PROMPT >>
From the records below, set down exactly the lines starting with the line that contains "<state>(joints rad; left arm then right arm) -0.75" and going on through the line that contains "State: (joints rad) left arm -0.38". Nothing else is wanted.
═══ RECORDED DATA
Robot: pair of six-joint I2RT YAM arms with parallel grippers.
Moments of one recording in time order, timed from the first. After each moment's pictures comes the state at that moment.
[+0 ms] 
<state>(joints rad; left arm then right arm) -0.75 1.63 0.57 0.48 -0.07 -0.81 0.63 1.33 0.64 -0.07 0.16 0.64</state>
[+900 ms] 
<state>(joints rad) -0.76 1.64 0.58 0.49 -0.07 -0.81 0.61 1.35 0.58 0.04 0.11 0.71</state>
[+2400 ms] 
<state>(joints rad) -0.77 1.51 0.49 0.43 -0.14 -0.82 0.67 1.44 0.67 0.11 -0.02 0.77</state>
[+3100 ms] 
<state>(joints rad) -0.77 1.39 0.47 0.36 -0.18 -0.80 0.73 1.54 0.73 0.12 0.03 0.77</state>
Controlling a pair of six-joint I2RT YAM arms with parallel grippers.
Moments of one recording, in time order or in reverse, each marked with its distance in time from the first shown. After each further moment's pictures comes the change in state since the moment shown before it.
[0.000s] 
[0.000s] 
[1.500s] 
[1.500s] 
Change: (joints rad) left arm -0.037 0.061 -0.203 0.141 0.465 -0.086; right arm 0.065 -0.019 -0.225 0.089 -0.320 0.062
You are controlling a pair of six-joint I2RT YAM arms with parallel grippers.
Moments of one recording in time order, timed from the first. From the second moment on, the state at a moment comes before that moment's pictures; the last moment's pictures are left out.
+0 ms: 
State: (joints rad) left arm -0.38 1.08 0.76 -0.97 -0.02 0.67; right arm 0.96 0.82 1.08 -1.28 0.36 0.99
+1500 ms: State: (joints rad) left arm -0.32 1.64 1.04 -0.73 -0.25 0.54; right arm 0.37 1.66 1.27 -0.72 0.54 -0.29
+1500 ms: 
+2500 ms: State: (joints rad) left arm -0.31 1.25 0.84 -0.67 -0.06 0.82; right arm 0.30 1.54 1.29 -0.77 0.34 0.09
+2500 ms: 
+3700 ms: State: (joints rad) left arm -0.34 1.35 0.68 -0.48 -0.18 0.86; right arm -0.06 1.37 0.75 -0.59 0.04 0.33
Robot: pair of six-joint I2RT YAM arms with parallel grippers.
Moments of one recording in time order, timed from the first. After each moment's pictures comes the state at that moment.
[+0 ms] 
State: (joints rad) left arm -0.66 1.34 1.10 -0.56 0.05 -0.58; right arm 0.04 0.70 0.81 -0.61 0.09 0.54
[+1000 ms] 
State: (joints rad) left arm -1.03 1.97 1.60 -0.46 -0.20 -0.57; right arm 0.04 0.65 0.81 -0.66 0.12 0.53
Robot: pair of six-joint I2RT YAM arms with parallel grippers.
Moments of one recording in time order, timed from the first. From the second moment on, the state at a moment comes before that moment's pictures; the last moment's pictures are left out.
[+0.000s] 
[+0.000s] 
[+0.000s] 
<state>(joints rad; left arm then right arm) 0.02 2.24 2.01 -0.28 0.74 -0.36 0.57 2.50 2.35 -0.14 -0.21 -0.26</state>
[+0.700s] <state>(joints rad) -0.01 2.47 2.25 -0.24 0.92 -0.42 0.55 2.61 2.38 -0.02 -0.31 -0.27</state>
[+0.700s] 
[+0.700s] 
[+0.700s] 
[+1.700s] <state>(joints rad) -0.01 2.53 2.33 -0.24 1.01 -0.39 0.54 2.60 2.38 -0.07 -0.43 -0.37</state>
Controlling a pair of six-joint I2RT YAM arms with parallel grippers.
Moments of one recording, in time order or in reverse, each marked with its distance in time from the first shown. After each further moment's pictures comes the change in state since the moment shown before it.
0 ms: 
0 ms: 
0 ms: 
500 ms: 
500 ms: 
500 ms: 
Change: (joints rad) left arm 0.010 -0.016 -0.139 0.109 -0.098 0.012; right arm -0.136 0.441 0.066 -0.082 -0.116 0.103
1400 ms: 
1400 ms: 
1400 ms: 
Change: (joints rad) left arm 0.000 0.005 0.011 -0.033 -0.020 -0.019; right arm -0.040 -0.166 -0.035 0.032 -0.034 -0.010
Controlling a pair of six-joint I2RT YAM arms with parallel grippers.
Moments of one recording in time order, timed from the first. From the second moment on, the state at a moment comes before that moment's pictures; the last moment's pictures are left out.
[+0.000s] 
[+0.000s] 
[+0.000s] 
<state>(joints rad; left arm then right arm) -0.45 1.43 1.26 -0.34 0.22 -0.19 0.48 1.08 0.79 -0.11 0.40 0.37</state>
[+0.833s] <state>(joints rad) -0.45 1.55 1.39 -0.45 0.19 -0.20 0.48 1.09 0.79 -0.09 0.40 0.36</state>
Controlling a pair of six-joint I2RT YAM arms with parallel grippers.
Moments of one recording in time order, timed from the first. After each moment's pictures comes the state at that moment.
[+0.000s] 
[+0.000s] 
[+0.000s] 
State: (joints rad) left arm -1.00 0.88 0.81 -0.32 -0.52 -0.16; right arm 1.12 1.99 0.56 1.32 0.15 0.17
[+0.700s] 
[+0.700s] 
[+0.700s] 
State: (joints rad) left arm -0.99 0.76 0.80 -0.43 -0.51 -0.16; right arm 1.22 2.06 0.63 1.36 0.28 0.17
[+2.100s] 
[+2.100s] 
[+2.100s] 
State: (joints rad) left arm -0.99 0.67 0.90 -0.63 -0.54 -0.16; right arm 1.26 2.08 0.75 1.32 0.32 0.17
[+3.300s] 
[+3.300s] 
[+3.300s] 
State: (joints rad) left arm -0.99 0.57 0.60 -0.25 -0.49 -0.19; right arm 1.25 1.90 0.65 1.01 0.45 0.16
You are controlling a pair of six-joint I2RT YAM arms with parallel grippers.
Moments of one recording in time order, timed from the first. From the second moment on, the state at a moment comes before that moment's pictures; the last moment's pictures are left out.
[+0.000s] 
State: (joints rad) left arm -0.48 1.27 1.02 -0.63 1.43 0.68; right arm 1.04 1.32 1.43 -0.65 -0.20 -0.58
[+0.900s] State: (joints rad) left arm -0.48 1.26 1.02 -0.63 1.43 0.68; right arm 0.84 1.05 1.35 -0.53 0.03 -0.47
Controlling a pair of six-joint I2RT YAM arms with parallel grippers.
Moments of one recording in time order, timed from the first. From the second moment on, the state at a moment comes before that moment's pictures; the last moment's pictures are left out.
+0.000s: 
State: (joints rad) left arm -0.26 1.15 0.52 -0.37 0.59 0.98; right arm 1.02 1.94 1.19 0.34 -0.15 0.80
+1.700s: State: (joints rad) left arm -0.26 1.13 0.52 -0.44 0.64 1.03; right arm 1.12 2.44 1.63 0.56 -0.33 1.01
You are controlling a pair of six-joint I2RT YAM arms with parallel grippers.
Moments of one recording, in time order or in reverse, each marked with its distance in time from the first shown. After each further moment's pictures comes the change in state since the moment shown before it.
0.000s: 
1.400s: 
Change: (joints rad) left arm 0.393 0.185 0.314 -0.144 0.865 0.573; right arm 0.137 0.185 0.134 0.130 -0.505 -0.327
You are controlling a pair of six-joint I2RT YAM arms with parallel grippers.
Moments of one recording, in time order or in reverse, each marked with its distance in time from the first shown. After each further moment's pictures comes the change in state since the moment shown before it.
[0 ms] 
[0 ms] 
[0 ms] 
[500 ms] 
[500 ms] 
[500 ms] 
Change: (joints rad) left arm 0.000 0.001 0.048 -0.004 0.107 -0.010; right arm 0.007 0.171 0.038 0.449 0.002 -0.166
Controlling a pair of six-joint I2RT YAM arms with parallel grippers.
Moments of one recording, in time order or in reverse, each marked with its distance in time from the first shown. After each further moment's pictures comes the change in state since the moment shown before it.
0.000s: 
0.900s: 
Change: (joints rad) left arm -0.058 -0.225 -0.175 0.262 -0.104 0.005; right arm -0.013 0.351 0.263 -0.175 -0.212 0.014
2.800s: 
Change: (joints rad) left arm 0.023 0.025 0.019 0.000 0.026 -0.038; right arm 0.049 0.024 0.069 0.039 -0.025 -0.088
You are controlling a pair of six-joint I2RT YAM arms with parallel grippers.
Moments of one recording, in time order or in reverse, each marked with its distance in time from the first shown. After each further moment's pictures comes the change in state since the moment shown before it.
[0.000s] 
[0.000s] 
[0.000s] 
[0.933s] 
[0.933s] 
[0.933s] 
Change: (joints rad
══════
TASK ANSWER >>
<state>(joints rad; left arm then right arm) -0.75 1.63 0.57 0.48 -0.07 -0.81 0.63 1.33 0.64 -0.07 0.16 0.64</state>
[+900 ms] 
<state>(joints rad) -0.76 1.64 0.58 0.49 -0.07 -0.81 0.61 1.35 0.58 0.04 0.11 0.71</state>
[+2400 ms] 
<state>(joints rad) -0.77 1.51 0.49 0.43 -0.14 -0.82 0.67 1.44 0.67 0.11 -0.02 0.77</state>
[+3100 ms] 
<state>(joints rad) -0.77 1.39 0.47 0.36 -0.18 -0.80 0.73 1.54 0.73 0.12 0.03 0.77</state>
Controlling a pair of six-joint I2RT YAM arms with parallel grippers.
Moments of one recording, in time order or in reverse, each marked with its distance in time from the first shown. After each further moment's pictures comes the change in state since the moment shown before it.
[0.000s] 
[0.000s] 
[1.500s] 
[1.500s] 
Change: (joints rad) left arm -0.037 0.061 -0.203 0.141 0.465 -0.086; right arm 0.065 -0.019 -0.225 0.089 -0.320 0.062
You are controlling a pair of six-joint I2RT YAM arms with parallel grippers.
Moments of one recording in time order, timed from the first. From the second moment on, the state at a moment comes before that moment's pictures; the last moment's pictures are left out.
+0 ms: 
State: (joints rad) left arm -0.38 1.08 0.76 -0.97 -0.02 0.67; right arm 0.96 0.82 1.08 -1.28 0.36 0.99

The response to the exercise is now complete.